• [GOAL OF THE EXERCISE]
Here are the records. Print them all exactly.
[Opening INPUT FOR THIS TASK section]
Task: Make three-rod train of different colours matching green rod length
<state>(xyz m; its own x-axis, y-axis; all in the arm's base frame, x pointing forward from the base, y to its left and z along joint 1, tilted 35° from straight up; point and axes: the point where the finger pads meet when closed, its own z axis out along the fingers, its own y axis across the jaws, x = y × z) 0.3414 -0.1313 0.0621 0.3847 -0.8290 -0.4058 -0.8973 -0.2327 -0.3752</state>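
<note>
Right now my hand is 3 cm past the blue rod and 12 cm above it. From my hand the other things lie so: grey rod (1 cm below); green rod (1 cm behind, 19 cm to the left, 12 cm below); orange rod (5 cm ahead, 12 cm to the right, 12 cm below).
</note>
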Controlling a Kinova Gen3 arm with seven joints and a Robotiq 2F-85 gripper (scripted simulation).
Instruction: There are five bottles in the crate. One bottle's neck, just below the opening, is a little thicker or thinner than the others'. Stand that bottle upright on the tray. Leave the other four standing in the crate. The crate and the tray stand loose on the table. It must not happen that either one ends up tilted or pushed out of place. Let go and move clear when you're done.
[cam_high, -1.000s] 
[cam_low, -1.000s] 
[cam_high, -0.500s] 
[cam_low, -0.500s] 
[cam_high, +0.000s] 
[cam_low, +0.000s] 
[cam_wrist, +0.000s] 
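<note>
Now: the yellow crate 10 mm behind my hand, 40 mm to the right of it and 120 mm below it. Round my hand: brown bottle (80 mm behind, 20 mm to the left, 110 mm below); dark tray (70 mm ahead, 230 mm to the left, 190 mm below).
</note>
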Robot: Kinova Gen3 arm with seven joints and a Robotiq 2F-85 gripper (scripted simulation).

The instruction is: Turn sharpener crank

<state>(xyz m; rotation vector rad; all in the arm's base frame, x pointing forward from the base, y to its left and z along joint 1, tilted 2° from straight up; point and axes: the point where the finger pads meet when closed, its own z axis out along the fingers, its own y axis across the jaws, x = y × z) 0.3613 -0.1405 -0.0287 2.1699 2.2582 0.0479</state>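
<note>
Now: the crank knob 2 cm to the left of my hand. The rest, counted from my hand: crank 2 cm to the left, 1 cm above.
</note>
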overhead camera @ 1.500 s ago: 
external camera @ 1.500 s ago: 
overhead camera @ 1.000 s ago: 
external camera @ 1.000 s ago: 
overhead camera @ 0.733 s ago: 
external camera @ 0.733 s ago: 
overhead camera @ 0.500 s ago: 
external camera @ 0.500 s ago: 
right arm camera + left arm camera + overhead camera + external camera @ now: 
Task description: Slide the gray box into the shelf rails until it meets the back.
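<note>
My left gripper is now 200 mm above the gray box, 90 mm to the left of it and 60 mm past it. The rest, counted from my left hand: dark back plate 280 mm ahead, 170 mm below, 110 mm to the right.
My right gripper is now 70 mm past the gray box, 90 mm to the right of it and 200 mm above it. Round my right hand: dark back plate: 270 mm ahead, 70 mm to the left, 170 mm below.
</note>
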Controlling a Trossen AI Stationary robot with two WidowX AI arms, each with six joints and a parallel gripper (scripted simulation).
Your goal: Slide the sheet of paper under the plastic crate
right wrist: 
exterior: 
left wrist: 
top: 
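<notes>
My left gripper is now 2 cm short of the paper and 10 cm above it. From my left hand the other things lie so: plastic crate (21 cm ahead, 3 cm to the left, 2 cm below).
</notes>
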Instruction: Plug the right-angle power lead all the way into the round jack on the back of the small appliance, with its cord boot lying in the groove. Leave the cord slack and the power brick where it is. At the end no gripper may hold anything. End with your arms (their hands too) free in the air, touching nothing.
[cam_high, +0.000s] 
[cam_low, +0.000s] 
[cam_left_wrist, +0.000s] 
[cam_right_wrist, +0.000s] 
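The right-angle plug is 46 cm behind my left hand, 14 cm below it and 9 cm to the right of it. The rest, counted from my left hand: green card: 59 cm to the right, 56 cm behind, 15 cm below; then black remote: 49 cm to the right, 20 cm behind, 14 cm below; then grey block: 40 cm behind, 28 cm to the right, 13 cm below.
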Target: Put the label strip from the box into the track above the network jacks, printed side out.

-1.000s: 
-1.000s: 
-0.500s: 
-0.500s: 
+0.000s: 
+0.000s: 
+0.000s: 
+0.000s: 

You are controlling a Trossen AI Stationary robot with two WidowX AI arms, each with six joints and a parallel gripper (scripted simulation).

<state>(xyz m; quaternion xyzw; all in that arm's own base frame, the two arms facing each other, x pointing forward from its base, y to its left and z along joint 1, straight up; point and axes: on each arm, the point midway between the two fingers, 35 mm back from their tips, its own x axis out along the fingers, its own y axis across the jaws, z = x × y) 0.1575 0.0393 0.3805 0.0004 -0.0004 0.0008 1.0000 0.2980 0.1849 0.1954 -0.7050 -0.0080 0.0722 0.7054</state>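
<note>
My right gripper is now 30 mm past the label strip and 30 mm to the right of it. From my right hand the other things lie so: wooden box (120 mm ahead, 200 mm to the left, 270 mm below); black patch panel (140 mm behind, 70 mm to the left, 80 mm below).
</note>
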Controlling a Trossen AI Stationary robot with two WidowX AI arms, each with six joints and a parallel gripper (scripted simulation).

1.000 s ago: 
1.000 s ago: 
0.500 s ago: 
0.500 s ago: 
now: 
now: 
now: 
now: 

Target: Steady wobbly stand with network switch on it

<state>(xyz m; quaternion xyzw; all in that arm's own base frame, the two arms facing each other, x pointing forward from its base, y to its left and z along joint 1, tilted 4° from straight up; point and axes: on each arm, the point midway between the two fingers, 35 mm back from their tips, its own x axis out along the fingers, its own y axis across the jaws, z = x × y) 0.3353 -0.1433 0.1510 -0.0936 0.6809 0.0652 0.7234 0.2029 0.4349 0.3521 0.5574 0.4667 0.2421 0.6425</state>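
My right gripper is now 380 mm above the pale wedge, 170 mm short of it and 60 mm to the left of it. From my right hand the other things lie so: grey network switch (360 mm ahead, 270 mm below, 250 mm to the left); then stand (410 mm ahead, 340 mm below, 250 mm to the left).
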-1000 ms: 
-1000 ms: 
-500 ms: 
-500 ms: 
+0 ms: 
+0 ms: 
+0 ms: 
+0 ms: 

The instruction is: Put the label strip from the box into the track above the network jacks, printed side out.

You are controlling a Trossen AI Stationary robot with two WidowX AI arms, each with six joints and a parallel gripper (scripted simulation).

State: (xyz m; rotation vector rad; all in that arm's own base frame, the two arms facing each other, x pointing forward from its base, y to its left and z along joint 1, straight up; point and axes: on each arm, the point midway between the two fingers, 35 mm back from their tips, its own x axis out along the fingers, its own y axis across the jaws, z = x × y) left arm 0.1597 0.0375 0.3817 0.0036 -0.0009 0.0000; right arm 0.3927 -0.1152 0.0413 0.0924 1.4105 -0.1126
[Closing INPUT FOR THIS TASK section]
• [ANSWER FOR THIS EXERCISE]
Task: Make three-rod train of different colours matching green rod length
<state>(xyz m; its own x-axis, y-axis; all in the arm's base frame, x pointing forward from the base, y to its left and z along joint 1, tilted 35° from straight up; point and axes: the point where the finger pads meet when closed, its own z axis out along the fingers, its own y axis across the jaws, x = y × z) 0.3414 -0.1313 0.0621 0.3847 -0.8290 -0.4058 -0.8973 -0.2327 -0.3752</state>
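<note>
Right now my hand is 3 cm past the blue rod and 12 cm above it. From my hand the other things lie so: grey rod (1 cm below); green rod (1 cm behind, 19 cm to the left, 12 cm below); orange rod (5 cm ahead, 12 cm to the right, 12 cm below).
</note>
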Controlling a Kinova Gen3 arm with seven joints and a Robotiq 2F-85 gripper (scripted simulation).
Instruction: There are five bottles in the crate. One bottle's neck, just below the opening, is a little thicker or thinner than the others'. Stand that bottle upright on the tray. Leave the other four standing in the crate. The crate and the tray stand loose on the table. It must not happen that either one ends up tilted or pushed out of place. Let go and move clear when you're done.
[cam_high, -1.000s] 
[cam_low, -1.000s] 
[cam_high, -0.500s] 
[cam_low, -0.500s] 
[cam_high, +0.000s] 
[cam_low, +0.000s] 
[cam_wrist, +0.000s] 
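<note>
Now: the yellow crate 10 mm behind my hand, 40 mm to the right of it and 120 mm below it. Round my hand: brown bottle (80 mm behind, 20 mm to the left, 110 mm below); dark tray (70 mm ahead, 230 mm to the left, 190 mm below).
</note>
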Robot: Kinova Gen3 arm with seven joints and a Robotiq 2F-85 gripper (scripted simulation).

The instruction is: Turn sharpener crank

<state>(xyz m; rotation vector rad; all in the arm's base frame, x pointing forward from the base, y to its left and z along joint 1, tilted 2° from straight up; point and axes: the point where the finger pads meet when closed, its own z axis out along the fingers, its own y axis across the jaws, x = y × z) 0.3613 -0.1405 -0.0287 2.1699 2.2582 0.0479</state>
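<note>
Now: the crank knob 2 cm to the left of my hand. The rest, counted from my hand: crank 2 cm to the left, 1 cm above.
</note>
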overhead camera @ 1.500 s ago: 
external camera @ 1.500 s ago: 
overhead camera @ 1.000 s ago: 
external camera @ 1.000 s ago: 
overhead camera @ 0.733 s ago: 
external camera @ 0.733 s ago: 
overhead camera @ 0.500 s ago: 
external camera @ 0.500 s ago: 
right arm camera + left arm camera + overhead camera + external camera @ now: 
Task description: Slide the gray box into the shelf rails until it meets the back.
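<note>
My left gripper is now 200 mm above the gray box, 90 mm to the left of it and 60 mm past it. The rest, counted from my left hand: dark back plate 280 mm ahead, 170 mm below, 110 mm to the right.
My right gripper is now 70 mm past the gray box, 90 mm to the right of it and 200 mm above it. Round my right hand: dark back plate: 270 mm ahead, 70 mm to the left, 170 mm below.
</note>
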Controlling a Trossen AI Stationary robot with two WidowX AI arms, each with six joints and a parallel gripper (scripted simulation).
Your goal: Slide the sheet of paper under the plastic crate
right wrist: 
exterior: 
left wrist: 
top: 
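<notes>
My left gripper is now 2 cm short of the paper and 10 cm above it. From my left hand the other things lie so: plastic crate (21 cm ahead, 3 cm to the left, 2 cm below).
</notes>
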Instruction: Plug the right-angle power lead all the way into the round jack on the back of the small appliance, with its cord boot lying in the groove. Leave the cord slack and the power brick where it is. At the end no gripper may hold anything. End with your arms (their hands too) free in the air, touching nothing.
[cam_high, +0.000s] 
[cam_low, +0.000s] 
[cam_left_wrist, +0.000s] 
[cam_right_wrist, +0.000s] 
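The right-angle plug is 46 cm behind my left hand, 14 cm below it and 9 cm to the right of it. The rest, counted from my left hand: green card: 59 cm to the right, 56 cm behind, 15 cm below; then black remote: 49 cm to the right, 20 cm behind, 14 cm below; then grey block: 40 cm behind, 28 cm to the right, 13 cm below.
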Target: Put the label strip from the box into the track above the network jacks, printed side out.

-1.000s: 
-1.000s: 
-0.500s: 
-0.500s: 
+0.000s: 
+0.000s: 
+0.000s: 
+0.000s: 

You are controlling a Trossen AI Stationary robot with two WidowX AI arms, each with six joints and a parallel gripper (scripted simulation).

<state>(xyz m; quaternion xyzw; all in that arm's own base frame, the two arms facing each other, x pointing forward from its base, y to its left and z along joint 1, straight up; point and axes: on each arm, the point midway between the two fingers, 35 mm back from their tips, its own x axis out along the fingers, its own y axis across the jaws, z = x × y) 0.1575 0.0393 0.3805 0.0004 -0.0004 0.0008 1.0000 0.2980 0.1849 0.1954 -0.7050 -0.0080 0.0722 0.7054</state>
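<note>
My right gripper is now 30 mm past the label strip and 30 mm to the right of it. From my right hand the other things lie so: wooden box (120 mm ahead, 200 mm to the left, 270 mm below); black patch panel (140 mm behind, 70 mm to the left, 80 mm below).
</note>
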Controlling a Trossen AI Stationary robot with two WidowX AI arms, each with six joints and a parallel gripper (scripted simulation).

1.000 s ago: 
1.000 s ago: 
0.500 s ago: 
0.500 s ago: 
now: 
now: 
now: 
now: 

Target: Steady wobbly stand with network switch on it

<state>(xyz m; quaternion xyzw; all in that arm's own base frame, the two arms facing each other, x pointing forward from its base, y to its left and z along joint 1, tilted 4° from straight up; point and axes: on each arm, the point midway between the two fingers, 35 mm back from their tips, its own x axis out along the fingers, its own y axis across the jaws, z = x × y) 0.3353 -0.1433 0.1510 -0.0936 0.6809 0.0652 0.7234 0.2029 0.4349 0.3521 0.5574 0.4667 0.2421 0.6425</state>
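My right gripper is now 380 mm above the pale wedge, 170 mm short of it and 60 mm to the left of it. From my right hand the other things lie so: grey network switch (360 mm ahead, 270 mm below, 250 mm to the left); then stand (410 mm ahead, 340 mm below, 250 mm to the left).
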-1000 ms: 
-1000 ms: 
-500 ms: 
-500 ms: 
+0 ms: 
+0 ms: 
+0 ms: 
+0 ms: 

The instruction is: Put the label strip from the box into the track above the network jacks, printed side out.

You are controlling a Trossen AI Stationary robot with two WidowX AI arms, each with six joints and a parallel gripper (scripted simulation).

State: (xyz m; rotation vector rad; all in that arm's own base frame, the two arms facing each other, x pointing forward from its base, y to its left and z along joint 1, straight up; point and axes: on each arm, the point midway between the two fingers, 35 mm back from their tips, its own x axis out along the fingers, its own y axis across the jaws, z = x × y) left arm 0.1597 0.0375 0.3817 0.0036 -0.0009 0.0000; right arm 0.3927 -0.1152 0.0413 0.0924 1.4105 -0.1126

What was asked for in the exercise is now done.